WHAT YOU ARE ASKED TO DO: Only an exact repetition of the entries counts as an answer.

DATA FOR THE TASK:
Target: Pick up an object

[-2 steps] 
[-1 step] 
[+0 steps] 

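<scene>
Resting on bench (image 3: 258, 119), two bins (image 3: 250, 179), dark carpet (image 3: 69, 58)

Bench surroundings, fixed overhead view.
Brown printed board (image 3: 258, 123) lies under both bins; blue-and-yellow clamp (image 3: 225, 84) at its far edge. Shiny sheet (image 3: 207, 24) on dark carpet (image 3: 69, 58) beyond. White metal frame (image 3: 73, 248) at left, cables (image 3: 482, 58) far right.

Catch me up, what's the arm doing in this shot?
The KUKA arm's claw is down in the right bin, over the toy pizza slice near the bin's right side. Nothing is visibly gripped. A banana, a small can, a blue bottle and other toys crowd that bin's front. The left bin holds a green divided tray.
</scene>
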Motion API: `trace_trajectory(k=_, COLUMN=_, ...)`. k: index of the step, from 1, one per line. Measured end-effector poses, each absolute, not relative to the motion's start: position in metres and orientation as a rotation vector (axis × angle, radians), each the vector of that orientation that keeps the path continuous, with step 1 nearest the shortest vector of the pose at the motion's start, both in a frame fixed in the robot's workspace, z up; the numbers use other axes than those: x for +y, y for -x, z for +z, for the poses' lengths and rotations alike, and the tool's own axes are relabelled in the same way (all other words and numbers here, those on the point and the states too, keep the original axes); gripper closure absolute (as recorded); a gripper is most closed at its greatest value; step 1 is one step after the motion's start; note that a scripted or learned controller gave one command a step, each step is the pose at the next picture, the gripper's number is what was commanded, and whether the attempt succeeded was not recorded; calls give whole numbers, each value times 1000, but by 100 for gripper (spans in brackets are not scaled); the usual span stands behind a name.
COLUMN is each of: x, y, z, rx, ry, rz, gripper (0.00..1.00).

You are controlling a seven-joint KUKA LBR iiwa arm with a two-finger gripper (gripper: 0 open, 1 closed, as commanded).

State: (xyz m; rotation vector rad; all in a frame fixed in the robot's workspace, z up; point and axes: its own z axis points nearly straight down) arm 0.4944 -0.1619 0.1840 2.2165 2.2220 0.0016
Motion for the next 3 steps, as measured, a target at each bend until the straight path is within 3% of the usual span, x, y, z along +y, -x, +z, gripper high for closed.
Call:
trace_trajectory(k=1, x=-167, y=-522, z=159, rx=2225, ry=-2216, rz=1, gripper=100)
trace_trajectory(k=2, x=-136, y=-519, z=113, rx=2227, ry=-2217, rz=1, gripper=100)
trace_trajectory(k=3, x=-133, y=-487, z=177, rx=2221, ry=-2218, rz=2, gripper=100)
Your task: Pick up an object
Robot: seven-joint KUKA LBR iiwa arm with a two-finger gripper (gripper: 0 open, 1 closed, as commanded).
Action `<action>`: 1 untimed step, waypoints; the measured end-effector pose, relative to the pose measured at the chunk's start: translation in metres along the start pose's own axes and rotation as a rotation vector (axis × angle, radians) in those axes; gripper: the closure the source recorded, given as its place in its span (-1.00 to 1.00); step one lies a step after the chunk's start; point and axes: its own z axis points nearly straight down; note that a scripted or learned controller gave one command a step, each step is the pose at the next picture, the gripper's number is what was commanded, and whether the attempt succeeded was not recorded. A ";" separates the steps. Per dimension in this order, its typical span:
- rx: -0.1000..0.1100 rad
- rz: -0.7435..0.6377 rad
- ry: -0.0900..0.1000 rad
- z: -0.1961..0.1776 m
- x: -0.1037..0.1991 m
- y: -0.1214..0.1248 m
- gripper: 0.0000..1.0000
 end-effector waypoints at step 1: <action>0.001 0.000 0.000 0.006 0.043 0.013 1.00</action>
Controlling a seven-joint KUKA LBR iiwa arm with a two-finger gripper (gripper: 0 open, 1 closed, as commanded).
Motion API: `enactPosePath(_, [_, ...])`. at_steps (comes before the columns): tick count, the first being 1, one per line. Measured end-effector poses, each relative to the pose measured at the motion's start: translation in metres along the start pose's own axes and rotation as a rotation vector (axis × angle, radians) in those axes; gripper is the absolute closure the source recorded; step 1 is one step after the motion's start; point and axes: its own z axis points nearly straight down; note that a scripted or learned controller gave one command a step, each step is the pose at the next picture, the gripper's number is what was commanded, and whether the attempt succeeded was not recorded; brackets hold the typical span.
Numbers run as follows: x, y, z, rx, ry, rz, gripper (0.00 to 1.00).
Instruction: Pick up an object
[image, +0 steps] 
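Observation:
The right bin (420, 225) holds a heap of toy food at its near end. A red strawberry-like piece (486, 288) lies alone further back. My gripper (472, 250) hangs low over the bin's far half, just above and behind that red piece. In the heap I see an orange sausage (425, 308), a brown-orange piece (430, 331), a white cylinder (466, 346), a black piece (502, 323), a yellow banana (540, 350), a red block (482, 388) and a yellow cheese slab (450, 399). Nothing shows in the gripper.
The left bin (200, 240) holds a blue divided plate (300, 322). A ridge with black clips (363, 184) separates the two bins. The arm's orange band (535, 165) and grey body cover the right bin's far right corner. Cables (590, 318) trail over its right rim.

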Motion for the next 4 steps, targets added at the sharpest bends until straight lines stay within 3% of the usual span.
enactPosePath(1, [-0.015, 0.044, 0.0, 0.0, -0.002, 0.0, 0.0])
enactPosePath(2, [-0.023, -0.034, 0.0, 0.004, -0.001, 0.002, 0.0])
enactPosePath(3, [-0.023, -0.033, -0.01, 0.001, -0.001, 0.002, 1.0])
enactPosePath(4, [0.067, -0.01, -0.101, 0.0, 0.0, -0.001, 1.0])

REPLY:
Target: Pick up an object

[-2 steps] 
[-1 step] 
[+0 steps] 

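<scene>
Resting on bench (image 3: 258, 119), two bins (image 3: 250, 179), dark carpet (image 3: 69, 58)

Bench surroundings, fixed overhead view.
Brown printed board (image 3: 258, 123) lies under both bins; blue-and-yellow clamp (image 3: 225, 84) at its far edge. Shiny sheet (image 3: 207, 24) on dark carpet (image 3: 69, 58) beyond. White metal frame (image 3: 73, 248) at left, cables (image 3: 482, 58) far right.

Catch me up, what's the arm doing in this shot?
The KUKA arm's claw is down in the right bin, over the toy pizza slice near the bin's right side. Nothing is visibly gripped. A banana, a small can, a blue bottle and other toys crowd that bin's front. The left bin holds a green divided tray.
</scene>
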Motion API: `trace_trajectory(k=_, COLUMN=_, ...)`. k: index of the step, from 1, one per line. Measured end-effector poses, each absolute, not relative to the motion's start: position in metres and orientation as a rotation vector (axis × angle, radians), each the vector of that orientation that keeps the path continuous, with step 1 nearest the shortest vector of the pose at the motion's start, both in a frame fixed in the robot's workspace, z up; the numbers use other axes than those: x for +y, y for -x, z for +z, for the poses' lengths and rotations alike, and the tool's own axes are relabelled in the same way (all other words and numbers here, those on the point and the states too, keep the original axes); gripper closure absolute (as recorded); a gripper is most closed at its greatest value; step 1 is one step after the motion's start; note that a scripted or learned controller gave one command a step, each step is the pose at the next picture, the gripper's number is what was commanded, and whether the attempt succeeded was not recorded; calls give whole numbers, each value times 1000, but by 100 for gripper (spans in brackets are not scaled); the usual span stands behind a name.
COLUMN is each of: x, y, z, rx, ry, rz, gripper (0.00..1.00).

You are controlling a seven-joint KUKA LBR iiwa arm with a two-finger gripper (gripper: 0 open, 1 closed, as commanded).

State: (xyz m; rotation vector rad; all in a frame fixed in the robot's workspace, z up; point and axes: its own z axis points nearly straight down) arm 0.4944 -0.1619 0.1840 2.2165 2.2220 0.0016
Motion for the next 3 steps, as measured, a target at each bend until the straight path is within 3% of the usual span, x, y, z along +y, -x, +z, gripper high for closed.
Call:
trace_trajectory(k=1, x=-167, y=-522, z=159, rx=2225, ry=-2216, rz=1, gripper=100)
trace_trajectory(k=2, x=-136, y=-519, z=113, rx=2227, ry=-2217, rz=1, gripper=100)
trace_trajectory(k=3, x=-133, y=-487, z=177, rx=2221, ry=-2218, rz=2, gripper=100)
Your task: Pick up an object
Robot: seven-joint KUKA LBR iiwa arm with a two-finger gripper (gripper: 0 open, 1 closed, as commanded).
Action `<action>`: 1 untimed step, waypoints; the measured end-effector pose, relative to the pose measured at the chunk's start: translation in metres along the start pose's own axes and rotation as a rotation vector (axis × angle, radians) in those axes; gripper: the closure the source recorded, given as its place in its span (-1.00 to 1.00); step one lies a step after the chunk's start; point and axes: its own z axis points nearly straight down; note that a scripted or learned controller gave one command a step, each step is the pose at the next picture, the gripper's number is what was commanded, and whether the attempt succeeded was not recorded. A ";" separates the steps. Per dimension in this order, its typical span:
- rx: -0.1000..0.1100 rad
- rz: -0.7435..0.6377 rad
- ry: -0.0900..0.1000 rad
- z: -0.1961..0.1776 m
- x: -0.1037..0.1991 m
- y: -0.1214..0.1248 m
- gripper: 0.0000..1.0000
 end-effector waypoints at step 1: <action>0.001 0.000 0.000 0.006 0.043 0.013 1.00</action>
Controlling a seven-joint KUKA LBR iiwa arm with a two-finger gripper (gripper: 0 open, 1 closed, as commanded).
Motion API: `enactPosePath(_, [_, ...])`. at_steps (comes before the columns): tick count, the first being 1, one per line. Measured end-effector poses, each relative to the pose measured at the motion's start: translation in metres along the start pose's own axes and rotation as a rotation vector (axis × angle, radians) in those axes; gripper is the absolute closure the source recorded; step 1 is one step after the motion's start; point and axes: its own z axis points nearly straight down; note that a scripted or learned controller gave one command a step, each step is the pose at the next picture, the gripper's number is what was commanded, and whether the attempt succeeded was not recorded; brackets hold the typical span.
Numbers run as follows: x, y, z, rx, ry, rz, gripper (0.00 to 1.00).
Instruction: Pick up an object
[image, +0 steps] 
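Observation:
The right bin (420, 225) holds a heap of toy food at its near end. A red strawberry-like piece (486, 288) lies alone further back. My gripper (472, 250) hangs low over the bin's far half, just above and behind that red piece. In the heap I see an orange sausage (425, 308), a brown-orange piece (430, 331), a white cylinder (466, 346), a black piece (502, 323), a yellow banana (540, 350), a red block (482, 388) and a yellow cheese slab (450, 399). Nothing shows in the gripper.
The left bin (200, 240) holds a blue divided plate (300, 322). A ridge with black clips (363, 184) separates the two bins. The arm's orange band (535, 165) and grey body cover the right bin's far right corner. Cables (590, 318) trail over its right rim.
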
Motion for the next 4 steps, targets added at the sharpest bends until straight lines stay within 3% of the usual span.
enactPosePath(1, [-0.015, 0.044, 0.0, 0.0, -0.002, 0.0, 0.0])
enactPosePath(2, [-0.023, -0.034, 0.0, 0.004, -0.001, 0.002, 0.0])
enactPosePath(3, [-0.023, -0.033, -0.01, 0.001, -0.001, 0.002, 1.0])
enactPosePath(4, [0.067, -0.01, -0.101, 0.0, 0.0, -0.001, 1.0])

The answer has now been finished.